AI and Digital Spending Spark Global Credit Concerns: Fitch

Fitch Ratings highlights AI and digital infrastructure as growing credit risks globally. While AI enhances efficiency, it threatens jobs and tax revenue, especially in developed economies. Concerns include execution risks, pricing pressures, transparency issues, and increased retail participation, all of which could impact financial stability.

AI and Digital Spending Spark Global Credit Concerns: Fitch
Representative Image (File Photo/ANI). Image Credit: ANI

Artificial intelligence and substantial digital infrastructure spending have surfaced as significant global credit risks, according to Fitch Ratings, despite AI's potential to enhance efficiency. There are growing concerns about job losses and diminishing tax revenues, particularly in developed nations, as a result of AI advancements.

Among investors in key cities like Hong Kong, Seoul, Singapore, and Tokyo, discussions now frequently focus on AI's disruptive nature, the rapid expansion of private credit, and associated sovereign risks. Execution risks, increased capital expenditures, pricing pressures, and the threat of contagion from equity to credit markets are under close scrutiny by investors.
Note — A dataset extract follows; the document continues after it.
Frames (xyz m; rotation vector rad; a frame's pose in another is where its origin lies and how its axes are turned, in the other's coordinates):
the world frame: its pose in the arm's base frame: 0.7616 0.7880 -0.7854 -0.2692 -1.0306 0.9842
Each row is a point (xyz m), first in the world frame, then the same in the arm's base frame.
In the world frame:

Fitch notes that private credit alone is unlikely to trigger systemic financial risk. However, the complex structures of fund financing, including NAV loans, are creating transparency issues. There's increased competition for assets, resulting in pressure on returns as more capital targets higher yields in this asset class.

Direct lending has exhibited higher default rates compared to collateralized loan obligations, though recovery rates have remained robust. Portfolio transparency and judicious manager selection are vital, yet Asia-based investors face challenges due to limited information on U.S. middle-market borrowers.

Increased retail and retirement-account participation poses liquidity and valuation risks, especially if asset exits slow down and liquidity relies on new inflows. While AI is expected to drive efficiency gains, it could also lead to job dislocation and reduced tax bases in developed markets.

Fitch also identified that macroeconomic volatility, influenced by Gulf tensions and supply-chain disruptions, continues to be a concern. Investor attention has pivoted from immediate systemic threats to secondary effects post-peace deal proposals, although Fitch cautions that risks could reemerge if geopolitical agreements falter.